There are also many other tools that can help you modify binary such as miasm
.
Other Possible Solving Ideas
There some solutions I didn't test, but I think those may work:
Execution trace
Recorded all opcode executed and filter the jump gadget. One disadvantage is that you need to analyze the program at assembly level. There are a lot of reversing writeup of other challenge using this technique.
Dynamically debugging
There are about 300 shattered fragments, and there's no crazily complex x86 instructions. It may be possible to set a access breakpoint on the memory of flag, observe the difference, and derive the operation applied on it.
See also
If you are interesting in this topic, take a look at this great article about deobfuscation of ollvm. It has a much stronger protection on jmp destination using fake control flows, and they remove it by symbolic execution.
Thanks Inndy for telling me about ollvm.
Appendix - Obfuscation
Here are the some result of my several attempts to confuse the decompiler.
Naive jump
Directly jmup to next opcode.
IDA can recognize all the function chunks with high probabilities.
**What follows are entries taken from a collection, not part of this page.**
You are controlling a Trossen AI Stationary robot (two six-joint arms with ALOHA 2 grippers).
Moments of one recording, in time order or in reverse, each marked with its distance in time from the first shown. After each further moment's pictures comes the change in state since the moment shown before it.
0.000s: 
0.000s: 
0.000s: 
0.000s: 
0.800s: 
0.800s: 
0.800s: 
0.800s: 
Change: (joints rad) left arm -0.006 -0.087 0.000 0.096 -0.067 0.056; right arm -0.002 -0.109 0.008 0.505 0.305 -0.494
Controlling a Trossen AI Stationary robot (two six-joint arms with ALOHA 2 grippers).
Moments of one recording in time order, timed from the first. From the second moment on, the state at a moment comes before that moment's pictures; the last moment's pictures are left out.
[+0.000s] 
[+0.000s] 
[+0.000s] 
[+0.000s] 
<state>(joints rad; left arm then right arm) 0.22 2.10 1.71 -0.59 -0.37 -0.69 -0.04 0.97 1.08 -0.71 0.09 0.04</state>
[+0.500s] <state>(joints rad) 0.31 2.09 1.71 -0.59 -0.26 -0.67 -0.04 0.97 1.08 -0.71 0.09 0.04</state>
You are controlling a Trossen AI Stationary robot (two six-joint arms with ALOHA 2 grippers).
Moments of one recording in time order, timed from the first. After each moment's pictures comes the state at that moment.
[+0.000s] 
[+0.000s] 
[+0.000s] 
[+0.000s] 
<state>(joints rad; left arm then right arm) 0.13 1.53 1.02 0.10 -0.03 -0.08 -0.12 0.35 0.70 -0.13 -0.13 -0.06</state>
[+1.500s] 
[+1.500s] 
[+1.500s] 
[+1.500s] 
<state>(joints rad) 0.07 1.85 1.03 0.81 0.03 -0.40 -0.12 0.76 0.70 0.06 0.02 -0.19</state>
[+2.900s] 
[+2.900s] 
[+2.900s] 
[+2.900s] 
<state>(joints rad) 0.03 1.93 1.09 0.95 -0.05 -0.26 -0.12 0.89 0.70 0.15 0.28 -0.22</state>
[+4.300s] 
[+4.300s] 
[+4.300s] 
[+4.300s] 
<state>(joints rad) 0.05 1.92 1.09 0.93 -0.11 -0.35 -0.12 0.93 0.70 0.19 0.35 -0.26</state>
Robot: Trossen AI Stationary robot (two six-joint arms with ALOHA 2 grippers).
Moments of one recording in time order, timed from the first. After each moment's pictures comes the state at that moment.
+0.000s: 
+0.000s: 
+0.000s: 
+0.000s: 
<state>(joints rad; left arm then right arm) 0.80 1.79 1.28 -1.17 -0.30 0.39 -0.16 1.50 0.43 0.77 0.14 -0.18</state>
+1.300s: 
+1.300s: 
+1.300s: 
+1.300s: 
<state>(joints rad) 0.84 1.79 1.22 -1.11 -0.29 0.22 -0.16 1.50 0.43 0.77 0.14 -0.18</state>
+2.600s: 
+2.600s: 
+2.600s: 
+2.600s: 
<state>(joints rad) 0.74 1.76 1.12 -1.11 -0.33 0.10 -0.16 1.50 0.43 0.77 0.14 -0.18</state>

It may skipped some chunks if there are too many chunks.
Indirect jump
These gadgets has similar effect:
lea r15, addr; jmp r15
lea r15, addr + 42; lea r15, [r15 - 42]; jmp r15
lea r15, addr + 42; mov jmpaddr, r15; mov r14, jmpaddr; lea r15, [r14 - 42]; jmp r15
- Save the destination address in a register or memory, and jump to a shared gadget that performs actual jump.
The indirect jump make IDA failed to decompile the whole function. Instead, it thinks each chunks as a function. Also, it can recognize the correct destination address even if you add a constant to it. For example, it will create code looks like this for each chunk.
a += b; // The opcode for this chunk
jmpaddr = sub_xxxx + 42;
v3 = sub_xxxx;
JUMPOUT(__CS__, v3);
For the last variant, I thought the shared gadget should be decompiled as a seperated function. In fact, it expanded inline into each decomplied function. It has same result as above example.
Recursive indirect
In order to make the jump gadget to be decompiled as a seperated function, I constructed it as a recursive function, which cannot be expanded. The gadget swaps two variable A, B, and jump to A. Passing (A, B) = (destination, gadget) actually performs jmp gadget; jmp gadget; jmp dest
. With this gadget, IDA failed to detect correct destination address. It will produce some code like this:
a += b; // The opcode for this chunk
jmpaddr1 = &loc_xxxx + 2; // We are actually refering to loc_xxoo + 42
jmpaddr2 = &loc_oooo + 5; // Actually loc_oxox + 42, which is the jump gadget.
JUMPOUT(__CS__, loc_oxox);
However, objdump can resolve destination address correctly because it is an unstripped binary.